Dengan polos ia menjawab, "aku nggak tau ma, mama pernah ngomong bodoh, itu artinya apa ma?."Ah, seketika saya memarahi diri sendiri. Sejak itupun saya sangat berhati-hati dalam bersikap ataupun berkata-kata di dekat anak.
Benar adanya, pendidikan paling dasar bagi seorang anak diperoleh dari Ibu. Ya, saya banyak sekali belajar dan mengadopsi prinsip hidup, cara berpikir, sampai pada cara pandang dalam menghargai nilai suatu hal dari mama dahulu. Sekarang saya baru merasakan bahwa beliau mengajarkan banyak sekali contoh nyata lika liku dalam hidup.
Mungkin tanpa kita sadari, nilai-nilai yang kita anut, apa yang tertanam dalam mindset kita sekarang ini, boleh jadi adalah buah dari ajaran dan pola asuh Ibu kita sedari kecil. Ambil sisi baiknya, buang sisi buruknya. Karena layaknya manusia biasa, mereka tidaklah sempurna.
Saya ingat akan pesan mama, "sekolah pertama anak-anakmu adalah ibunya, jadi jangan pernah bermimpi memiliki anak-anak yang cerdas dan sukses jika diri kamu sebagai ibunya tidak kamu cerdaskan juga."
"Karena anak-anak yang cerdas itu terlahir dari ibu yang cerdas. Itu pasti. Jangan hanya memerintahkan anak belajar tapi kita sebagai ibunya malas untuk belajar, karena diri kita sebagai ibu juga perlu banyak belajar." Begitu kurang lebih pesan yang diberikan oleh mama.
Seperti di masa pandemic ini, yang mengharuskan anak-anak sekolah secara daring. Banyak beredar di medsos curhat-an ibu-ibu dalam mendampingi belajar anaknya dirumah. Ada yang bilang jadi sering migrain alias pusing berlebihan.Â
Setiap hari dirumah anak memang terhindar dari virus, tapi ibu terjangkit hipertensi...hehehe. Ada lagi meme yang menggambarkan anak- anak yang rindu kembali ke sekolah karena di rumah ibunya lebih galak daripada guru atau bahkan seekor singa.
Fenomena itu seperti membalik posisi ibu yang seharusnya sebagai sekolah pertama. Sekolah malah dianggap lebih mumpuni menghandle anak, orang tua dalam hal ini ibu merasa lebih ringan jika anak di sekolah.
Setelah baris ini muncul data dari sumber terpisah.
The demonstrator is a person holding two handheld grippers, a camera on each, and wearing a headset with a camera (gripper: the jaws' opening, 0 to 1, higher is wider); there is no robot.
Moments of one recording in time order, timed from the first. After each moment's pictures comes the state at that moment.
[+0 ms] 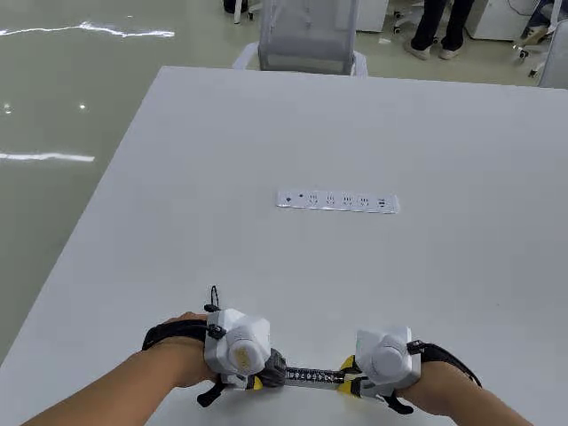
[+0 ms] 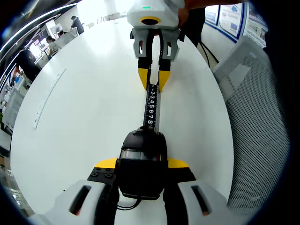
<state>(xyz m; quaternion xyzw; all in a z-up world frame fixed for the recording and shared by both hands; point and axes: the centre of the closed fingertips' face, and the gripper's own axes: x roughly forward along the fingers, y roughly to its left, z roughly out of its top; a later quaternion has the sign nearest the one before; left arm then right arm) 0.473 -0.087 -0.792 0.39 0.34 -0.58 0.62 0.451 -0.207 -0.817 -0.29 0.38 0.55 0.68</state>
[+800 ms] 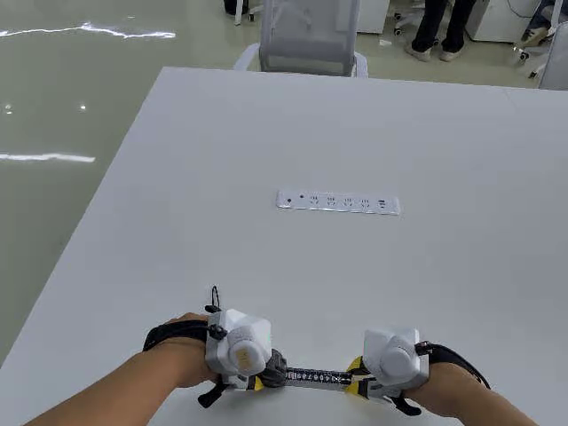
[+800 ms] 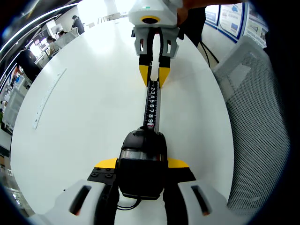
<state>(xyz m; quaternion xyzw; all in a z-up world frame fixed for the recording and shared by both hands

Padahal ketika anak berperilaku tidak benar, yang pertama kali dilihat justru adalah bagaimana peran sang ibu ditengah kehidupan anaknya, kan?.
Saya mengerti kenapa mama dahulu menerapkan aturan-aturan dari mulai jam belajar, kapan saya boleh main, kapan saya boleh menonton televisi. Bahkan sejak kecil mama sudah cerewet tentang seorang perempuan sejak dini harus sudah tahu tentang pekerjaan di dapur, pun membereskan rumah.
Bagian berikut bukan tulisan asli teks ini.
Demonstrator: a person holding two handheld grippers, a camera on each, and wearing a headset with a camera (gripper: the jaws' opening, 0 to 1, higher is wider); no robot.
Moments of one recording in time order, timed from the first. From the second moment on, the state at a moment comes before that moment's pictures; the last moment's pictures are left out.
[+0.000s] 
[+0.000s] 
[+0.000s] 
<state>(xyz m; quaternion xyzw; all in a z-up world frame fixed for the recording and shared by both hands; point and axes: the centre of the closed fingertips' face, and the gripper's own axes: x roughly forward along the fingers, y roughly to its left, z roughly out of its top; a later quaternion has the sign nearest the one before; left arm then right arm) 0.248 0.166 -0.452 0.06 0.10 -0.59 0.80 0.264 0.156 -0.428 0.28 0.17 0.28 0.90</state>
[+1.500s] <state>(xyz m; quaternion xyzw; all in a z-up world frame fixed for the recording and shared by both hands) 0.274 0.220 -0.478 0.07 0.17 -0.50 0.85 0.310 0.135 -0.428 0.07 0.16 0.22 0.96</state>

Dahulu saya anggap mama terkesan otoriter, dengan pandangan kenapa saya sejak kecil sudah harus disuruh ini itu, kerjakan ini itu, dan lain sebagainya. Menganggap bahwa mama seperti memaksakan kehendak. Masa-masa dimana mungkin itu jugalah yang sekarang Nathan rasakan, ketika saya sudah mulai menerapkan disiplin dan tanggung jawab.
"Mama kenapa aku harus rapihkan mainan-ku?", kan aku masih kecil, tanya Nathan suatu hari. Sejak umur 3 tahun memang saya mulai mengajak ia membantu merapikan mainan, sampai sekarang ia terbiasa merapihkannya sendiri. Saya memang belum bisa menjelaskan dengan bahasa saya untuk Nathan memahami apa arti tanggung jawab. Tapi saya berusaha menunjukkan langsung arti tanggung jawab.